Foi pouco tempo até perceber que a equipe era um dos maiores desafios. Logo a gestão imediata mostrou a que veio e por consequência a gestão maior. Atento às questões organizacionais e políticas que implicam um serviço de saúde pública busco informações, busco suporte. Pode-se pensar que no período da pandemia de COVID-19 foi um período de grande comunicação a distância, mas que trouxe uma dificuldade importante para quem dependesse da ação política enquanto qualidade do seu trabalho. Compartilho com os colegas de classe que, com resignação, ouvem as palavras e demonstram concordância até as mesmas palavras atravessarem seus corpos e mentes e darem lugar a outras preocupações.

Tal desafetação é fruto das políticas? Talvez. No município em que vivo, a espera Conferência Municipal de Saúde Mental é feita a toque de caixa, com participação limitada e limitante. A vontade de contribuir é eclipsada pelo cansaço e esgotamento. Questiono-me então se tão desafetação é proveniente das limitações e privações vividas na vida cotidiana? Dos desafios pessoais? Da necessidade de trabalho ter que ser satisfeito em um serviço em que as pessoas não têm identificação nem interesse, mas cujas contas de luz, água e o desconto do empréstimo consignado não cessaram em comparecer?

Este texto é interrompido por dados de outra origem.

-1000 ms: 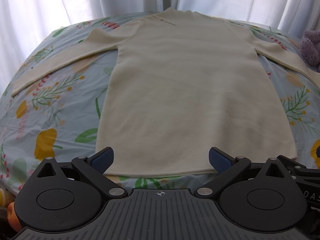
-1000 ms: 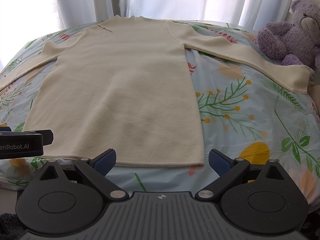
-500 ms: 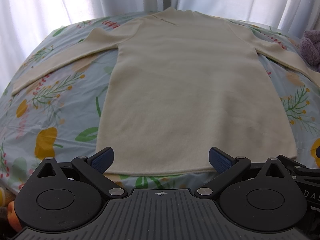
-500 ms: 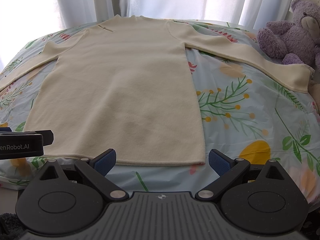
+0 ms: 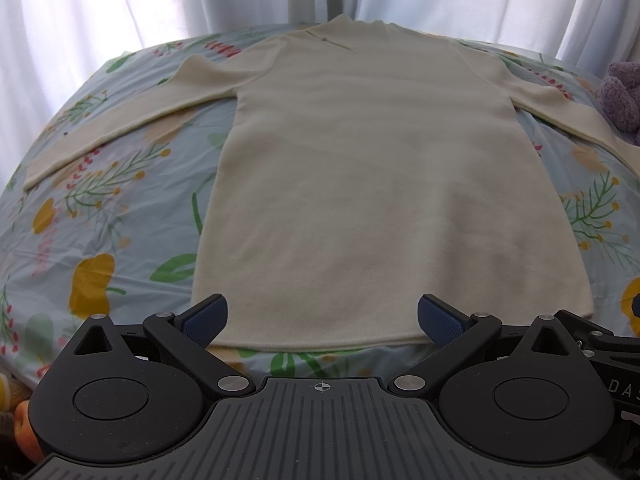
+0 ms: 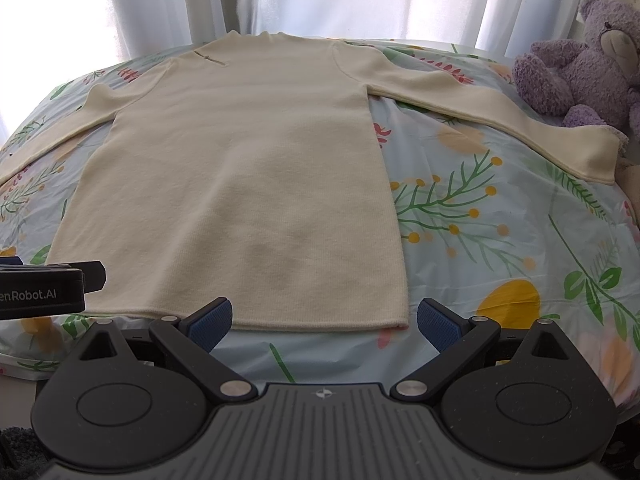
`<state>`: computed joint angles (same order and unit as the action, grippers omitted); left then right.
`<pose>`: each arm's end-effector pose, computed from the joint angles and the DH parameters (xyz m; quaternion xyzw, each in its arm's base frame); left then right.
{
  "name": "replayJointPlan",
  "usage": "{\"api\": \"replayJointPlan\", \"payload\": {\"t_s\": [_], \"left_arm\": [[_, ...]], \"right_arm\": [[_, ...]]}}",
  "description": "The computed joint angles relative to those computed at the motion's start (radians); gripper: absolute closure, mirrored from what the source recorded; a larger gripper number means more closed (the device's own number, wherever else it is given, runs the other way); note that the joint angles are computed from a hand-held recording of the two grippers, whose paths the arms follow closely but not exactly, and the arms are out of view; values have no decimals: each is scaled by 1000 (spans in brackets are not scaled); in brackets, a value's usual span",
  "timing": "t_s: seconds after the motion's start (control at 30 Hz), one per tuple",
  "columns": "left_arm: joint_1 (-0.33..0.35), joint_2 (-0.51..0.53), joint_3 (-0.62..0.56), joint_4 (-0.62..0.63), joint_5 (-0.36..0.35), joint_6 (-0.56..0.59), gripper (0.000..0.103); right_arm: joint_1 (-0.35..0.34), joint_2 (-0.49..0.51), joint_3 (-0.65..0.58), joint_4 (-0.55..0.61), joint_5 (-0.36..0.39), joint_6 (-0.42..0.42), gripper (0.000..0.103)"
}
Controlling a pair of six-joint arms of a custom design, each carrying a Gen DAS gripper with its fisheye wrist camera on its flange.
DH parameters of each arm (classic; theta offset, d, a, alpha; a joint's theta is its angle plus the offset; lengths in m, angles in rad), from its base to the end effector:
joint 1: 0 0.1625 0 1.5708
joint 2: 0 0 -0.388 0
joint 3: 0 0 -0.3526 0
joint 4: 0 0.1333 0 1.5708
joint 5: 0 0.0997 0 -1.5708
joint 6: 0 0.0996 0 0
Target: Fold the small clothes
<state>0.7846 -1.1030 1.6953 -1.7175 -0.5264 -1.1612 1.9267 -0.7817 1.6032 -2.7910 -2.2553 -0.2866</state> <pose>-0.2242 -0.5339 0.2238 -0.0493 0.8510 -0.2946 0.4319 0.2880 -0.5729 0.1453 0.2285 -0.8971 0.1978 0.3223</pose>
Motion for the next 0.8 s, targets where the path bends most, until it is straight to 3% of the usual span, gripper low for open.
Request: {"api": "replayJointPlan", "payload": {"t_s": [0.8], "left_arm": [[7,-10,9,-5,-6,3,0]], "right_arm": [[-11,-6,-3,11,20,-5,4]]}}
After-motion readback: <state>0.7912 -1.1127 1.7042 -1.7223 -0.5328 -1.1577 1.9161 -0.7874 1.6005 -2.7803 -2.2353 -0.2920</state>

Engajar-se em projetos de saúde mental comunitária não são deslocados dos aspectos sociológicos e antropológicos que constituem a subjetividade do trabalhador. Sobretudo, quando falamos de Reforma Psiquiátrica, quando falamos também de uma forma de abordar o ser humano e que passa necessariamente por uma reforma de princípios. Ora, isto não se faz sem dor, sem implicação, sem conflito, sem embate, sem afetos. Uma proposta como tal pode ser acolhida em diversas proporções, mas necessariamente atravessará às subjetividades também históricas e que são tangenciadas por diversos outros aspectos estruturantes da sociedade. Forneço dicas em forma de imagens aos interlocutores.

E aqueles profissionais de saúde que buscavam um emprego para pagar as contas e eis que vem-se empregando sua subjetividade como meio de trabalho mais do que gostariam, mais do poderiam? E as colegas do gênero feminino cujo grande interesse e foco maior é a maternidade, mas que as condições financeiras não deixaram-na optar por tal trabalho de forma integral? O conflito tão comum entre vida familiar e doméstica pode ser percebido em tons distintos. O desejo de estar em outro lugar é perceptível. O sorriso ao ligar para os filhos em horário de trabalho acompanha o desleixo com que alguns usuários podem ser tratados, com falta de esmero e candura. E aqueles profissionais de características caucasianas que atribuem a dificuldade de compreensão de migrantes de outros grupos de étnicos a simples “contratransferência” do mesmos? E aqueles colegas que desistiram do trabalho, mas que a proximidade do lar e a percepção de que não encontrarão nada melhor no dito ‘mercado de trabalho’, os faz permanecer como pesados pesos mortos nas equipes? E aqueles colegas, e neste grupo me incluo, que fazem uso contínuo de medicações psicotrópicas? Já somos a maioria?

Percebi que as palavras e ideias, impregnados das discussões que formatam o modelo de reabilitação psicossocial, não atravessaram as paredes. Elas marcaram os espaços, grafaram as mobílias, podendo ser ouvidas ou em forma de diálogo e lembrança ou como alguma forma de sussurro fantasmagórico. A linha tênue que separa uma proposta de saúde vivaz e coletiva com a morbidade de uma instituição onde os profissionais estão desafetos é frágil e, por vezes, invisível. Como uma substância que se esvai, os afetos de quem compartilha estes espaços podem torna-se fina flagrância ou odor putrefato. E a acuidade auditiva destes cômodos que testemunharam trabalho árduo, depende não só de mim, mas das capacidades dos colegas de engatarem-se em redes, reconhecerem suas fragilidades e potencialidades, fazerem interlocuções com outros espaços, tirarem dos baús sua cidadania. Pode-se pensar que os tempos de pandemia tenham atingindo o espírito, ainda emergente da saúde mental como proposta maior, ou, tenham apenas trazido à tona velhas e conhecidas angústias, as quais também é importante ouvir e cuidar de forma singular.

Por hora, as máscaras que nos protegem de vírus letais, nos protegem da toxicidade de nossa apatia. Contudo, pandemias passam e as consequências ficam em forma de memória saudosa ou pura lamentação.